Data section START
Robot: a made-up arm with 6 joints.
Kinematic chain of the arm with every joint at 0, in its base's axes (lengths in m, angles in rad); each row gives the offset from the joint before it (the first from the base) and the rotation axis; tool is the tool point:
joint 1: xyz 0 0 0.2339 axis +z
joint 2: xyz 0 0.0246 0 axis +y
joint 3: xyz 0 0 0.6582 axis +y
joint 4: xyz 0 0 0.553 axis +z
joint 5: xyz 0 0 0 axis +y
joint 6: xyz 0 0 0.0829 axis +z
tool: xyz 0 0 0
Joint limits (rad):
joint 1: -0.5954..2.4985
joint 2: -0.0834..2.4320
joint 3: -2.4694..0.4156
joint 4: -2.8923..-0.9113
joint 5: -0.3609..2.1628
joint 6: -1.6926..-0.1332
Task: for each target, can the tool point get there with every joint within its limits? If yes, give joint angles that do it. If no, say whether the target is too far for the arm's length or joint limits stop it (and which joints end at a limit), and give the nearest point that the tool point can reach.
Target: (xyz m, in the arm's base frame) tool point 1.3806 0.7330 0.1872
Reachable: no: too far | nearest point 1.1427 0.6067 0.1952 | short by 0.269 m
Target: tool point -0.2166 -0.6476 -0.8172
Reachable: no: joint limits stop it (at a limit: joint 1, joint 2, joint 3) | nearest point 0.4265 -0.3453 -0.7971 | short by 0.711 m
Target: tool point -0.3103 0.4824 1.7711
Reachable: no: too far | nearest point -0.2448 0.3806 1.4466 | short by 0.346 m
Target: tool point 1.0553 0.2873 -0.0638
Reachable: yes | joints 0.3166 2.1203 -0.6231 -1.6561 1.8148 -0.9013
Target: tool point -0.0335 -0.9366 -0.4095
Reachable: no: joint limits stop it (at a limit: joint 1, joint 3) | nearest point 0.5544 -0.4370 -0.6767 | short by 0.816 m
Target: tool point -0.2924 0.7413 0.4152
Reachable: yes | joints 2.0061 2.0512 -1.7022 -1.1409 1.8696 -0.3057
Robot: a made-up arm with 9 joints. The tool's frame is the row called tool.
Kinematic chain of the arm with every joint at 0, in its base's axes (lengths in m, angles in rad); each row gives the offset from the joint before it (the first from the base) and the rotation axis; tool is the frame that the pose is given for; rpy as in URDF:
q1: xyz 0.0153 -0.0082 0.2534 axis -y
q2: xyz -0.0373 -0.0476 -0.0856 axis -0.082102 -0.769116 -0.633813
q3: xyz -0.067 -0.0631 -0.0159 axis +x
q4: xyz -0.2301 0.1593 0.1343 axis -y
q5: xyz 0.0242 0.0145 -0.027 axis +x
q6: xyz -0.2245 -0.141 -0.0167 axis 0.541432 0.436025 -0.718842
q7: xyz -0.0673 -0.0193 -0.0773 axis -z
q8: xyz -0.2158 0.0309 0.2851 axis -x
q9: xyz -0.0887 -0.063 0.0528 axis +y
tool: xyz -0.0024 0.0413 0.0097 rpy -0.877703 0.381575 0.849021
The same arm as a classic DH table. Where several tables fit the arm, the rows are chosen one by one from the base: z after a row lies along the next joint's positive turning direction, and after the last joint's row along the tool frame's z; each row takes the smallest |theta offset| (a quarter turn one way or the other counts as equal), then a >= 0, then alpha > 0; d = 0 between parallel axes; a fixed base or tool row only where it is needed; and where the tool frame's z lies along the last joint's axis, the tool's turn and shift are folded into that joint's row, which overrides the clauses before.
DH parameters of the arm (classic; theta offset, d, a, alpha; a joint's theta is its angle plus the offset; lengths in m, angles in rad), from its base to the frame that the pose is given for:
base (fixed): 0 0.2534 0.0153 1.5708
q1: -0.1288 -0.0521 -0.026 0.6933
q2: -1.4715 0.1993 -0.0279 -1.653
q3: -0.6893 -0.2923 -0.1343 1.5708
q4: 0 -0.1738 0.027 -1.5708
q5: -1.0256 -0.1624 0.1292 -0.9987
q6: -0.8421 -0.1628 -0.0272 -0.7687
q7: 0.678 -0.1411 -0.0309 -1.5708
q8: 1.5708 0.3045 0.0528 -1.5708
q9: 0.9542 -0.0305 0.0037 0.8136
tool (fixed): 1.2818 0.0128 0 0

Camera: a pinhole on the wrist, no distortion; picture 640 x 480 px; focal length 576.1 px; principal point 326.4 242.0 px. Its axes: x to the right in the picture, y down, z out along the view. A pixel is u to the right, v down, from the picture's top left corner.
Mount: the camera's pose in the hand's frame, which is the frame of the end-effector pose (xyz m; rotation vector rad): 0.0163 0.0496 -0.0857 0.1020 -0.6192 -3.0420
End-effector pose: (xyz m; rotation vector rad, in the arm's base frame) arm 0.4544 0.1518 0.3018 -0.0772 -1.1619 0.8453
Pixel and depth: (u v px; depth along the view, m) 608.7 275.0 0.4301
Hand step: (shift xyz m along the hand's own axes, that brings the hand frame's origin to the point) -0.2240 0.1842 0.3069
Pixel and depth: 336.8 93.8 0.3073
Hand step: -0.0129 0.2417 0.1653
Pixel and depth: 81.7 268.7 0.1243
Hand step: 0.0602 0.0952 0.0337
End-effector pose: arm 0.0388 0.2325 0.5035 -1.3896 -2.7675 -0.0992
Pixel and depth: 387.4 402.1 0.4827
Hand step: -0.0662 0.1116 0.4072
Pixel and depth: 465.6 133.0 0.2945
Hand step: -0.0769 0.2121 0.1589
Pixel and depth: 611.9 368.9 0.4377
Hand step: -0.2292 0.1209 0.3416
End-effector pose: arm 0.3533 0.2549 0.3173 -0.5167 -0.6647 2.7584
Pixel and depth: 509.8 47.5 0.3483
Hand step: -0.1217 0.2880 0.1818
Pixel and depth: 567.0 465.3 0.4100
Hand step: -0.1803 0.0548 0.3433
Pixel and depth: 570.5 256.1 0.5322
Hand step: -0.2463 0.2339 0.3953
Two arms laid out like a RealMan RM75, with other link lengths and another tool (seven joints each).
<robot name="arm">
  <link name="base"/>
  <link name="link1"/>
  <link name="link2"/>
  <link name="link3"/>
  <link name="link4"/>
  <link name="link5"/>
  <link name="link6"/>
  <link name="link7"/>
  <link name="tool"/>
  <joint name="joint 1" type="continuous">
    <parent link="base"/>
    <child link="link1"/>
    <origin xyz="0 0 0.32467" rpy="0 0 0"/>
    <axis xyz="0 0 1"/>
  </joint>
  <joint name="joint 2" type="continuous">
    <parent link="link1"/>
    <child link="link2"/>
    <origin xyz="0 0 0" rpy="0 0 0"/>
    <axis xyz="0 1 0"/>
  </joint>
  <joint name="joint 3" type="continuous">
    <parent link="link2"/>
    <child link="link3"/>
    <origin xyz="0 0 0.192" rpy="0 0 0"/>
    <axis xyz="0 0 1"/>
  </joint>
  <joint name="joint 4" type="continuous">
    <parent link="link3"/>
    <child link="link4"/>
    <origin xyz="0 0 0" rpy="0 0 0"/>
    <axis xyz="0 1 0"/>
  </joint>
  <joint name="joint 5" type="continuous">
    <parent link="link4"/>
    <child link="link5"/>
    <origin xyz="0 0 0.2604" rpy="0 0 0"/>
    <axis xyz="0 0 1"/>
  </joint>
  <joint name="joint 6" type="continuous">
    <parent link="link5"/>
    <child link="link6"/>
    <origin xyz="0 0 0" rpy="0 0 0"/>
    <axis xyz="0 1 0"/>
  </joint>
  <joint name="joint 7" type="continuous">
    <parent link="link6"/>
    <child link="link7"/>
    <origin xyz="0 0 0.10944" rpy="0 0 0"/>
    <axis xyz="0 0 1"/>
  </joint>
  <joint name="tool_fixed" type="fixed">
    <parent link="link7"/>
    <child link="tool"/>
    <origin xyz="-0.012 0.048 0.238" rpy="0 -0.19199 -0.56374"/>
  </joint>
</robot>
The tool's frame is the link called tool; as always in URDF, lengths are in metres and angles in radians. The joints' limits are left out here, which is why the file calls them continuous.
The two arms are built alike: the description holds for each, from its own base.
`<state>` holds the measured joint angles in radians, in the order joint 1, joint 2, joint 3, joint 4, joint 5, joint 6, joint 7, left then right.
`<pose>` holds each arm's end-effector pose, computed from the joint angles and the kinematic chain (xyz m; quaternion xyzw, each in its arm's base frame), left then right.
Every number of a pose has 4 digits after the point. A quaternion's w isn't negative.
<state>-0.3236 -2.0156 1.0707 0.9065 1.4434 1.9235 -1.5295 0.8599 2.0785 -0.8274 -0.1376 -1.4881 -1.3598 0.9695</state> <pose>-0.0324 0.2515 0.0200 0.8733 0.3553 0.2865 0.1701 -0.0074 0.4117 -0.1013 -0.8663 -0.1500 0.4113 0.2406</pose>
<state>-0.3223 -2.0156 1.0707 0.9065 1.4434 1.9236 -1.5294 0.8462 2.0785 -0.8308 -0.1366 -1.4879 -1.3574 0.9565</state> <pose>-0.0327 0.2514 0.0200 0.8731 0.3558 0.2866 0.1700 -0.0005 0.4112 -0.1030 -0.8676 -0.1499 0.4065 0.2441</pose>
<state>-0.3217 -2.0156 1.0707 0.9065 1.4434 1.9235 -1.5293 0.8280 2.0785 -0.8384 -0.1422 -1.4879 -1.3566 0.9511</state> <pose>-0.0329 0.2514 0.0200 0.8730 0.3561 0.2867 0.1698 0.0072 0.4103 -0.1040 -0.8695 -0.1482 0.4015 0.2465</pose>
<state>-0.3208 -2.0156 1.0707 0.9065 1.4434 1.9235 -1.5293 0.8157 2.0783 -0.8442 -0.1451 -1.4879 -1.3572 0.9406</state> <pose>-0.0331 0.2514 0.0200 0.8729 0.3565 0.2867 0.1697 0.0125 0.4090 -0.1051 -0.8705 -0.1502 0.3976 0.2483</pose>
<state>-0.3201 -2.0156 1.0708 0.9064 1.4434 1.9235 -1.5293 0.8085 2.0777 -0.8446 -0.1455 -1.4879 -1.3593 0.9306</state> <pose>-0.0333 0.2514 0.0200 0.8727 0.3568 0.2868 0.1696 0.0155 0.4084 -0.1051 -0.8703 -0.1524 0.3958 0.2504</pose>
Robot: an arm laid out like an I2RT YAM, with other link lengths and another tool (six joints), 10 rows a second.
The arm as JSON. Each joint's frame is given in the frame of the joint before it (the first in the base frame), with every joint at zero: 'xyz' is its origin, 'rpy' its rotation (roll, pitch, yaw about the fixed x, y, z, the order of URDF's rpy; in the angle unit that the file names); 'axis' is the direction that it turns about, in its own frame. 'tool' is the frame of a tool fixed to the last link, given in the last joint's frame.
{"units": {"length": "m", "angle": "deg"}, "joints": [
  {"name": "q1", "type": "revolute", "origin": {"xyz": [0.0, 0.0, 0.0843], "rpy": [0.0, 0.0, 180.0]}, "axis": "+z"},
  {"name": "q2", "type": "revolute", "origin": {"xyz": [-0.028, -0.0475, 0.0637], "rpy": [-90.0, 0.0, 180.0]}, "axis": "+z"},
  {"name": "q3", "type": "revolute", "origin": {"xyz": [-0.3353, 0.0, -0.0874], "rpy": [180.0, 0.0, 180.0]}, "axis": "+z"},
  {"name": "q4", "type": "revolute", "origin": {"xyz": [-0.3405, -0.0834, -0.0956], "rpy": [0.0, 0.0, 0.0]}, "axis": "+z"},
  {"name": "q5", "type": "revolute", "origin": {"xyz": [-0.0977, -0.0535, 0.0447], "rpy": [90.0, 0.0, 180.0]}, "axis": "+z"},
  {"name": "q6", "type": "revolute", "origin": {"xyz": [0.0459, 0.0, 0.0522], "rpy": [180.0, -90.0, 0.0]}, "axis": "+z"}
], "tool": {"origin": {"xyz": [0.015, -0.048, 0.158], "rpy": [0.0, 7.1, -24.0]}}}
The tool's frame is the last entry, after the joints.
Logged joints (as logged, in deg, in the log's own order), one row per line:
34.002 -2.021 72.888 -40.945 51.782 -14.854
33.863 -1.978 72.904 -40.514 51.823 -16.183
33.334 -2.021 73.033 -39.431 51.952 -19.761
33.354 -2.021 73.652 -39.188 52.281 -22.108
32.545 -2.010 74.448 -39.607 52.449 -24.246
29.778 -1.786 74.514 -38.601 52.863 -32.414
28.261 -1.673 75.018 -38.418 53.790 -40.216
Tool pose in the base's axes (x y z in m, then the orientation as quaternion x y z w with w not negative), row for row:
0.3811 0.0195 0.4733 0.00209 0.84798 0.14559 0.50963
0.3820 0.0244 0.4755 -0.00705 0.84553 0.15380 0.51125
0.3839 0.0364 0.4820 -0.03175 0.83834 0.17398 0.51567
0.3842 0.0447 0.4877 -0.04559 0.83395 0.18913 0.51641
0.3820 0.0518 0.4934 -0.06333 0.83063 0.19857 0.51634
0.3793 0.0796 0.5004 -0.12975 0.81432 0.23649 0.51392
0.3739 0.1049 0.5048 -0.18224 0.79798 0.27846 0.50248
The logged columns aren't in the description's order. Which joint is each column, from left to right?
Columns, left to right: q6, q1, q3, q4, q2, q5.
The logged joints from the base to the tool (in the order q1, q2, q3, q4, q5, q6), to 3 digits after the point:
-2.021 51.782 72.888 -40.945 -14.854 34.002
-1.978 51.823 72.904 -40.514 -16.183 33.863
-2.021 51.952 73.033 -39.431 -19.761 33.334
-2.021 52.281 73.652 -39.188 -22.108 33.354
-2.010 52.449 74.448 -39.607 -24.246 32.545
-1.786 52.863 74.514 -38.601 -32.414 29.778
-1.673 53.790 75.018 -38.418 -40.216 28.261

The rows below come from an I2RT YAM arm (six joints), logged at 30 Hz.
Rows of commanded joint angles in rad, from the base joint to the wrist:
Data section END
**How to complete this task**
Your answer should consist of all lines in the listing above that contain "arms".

**Solution**
Two arms laid out like a RealMan RM75, with other link lengths and another tool (seven joints each).
The two arms are built alike: the description holds for each, from its own base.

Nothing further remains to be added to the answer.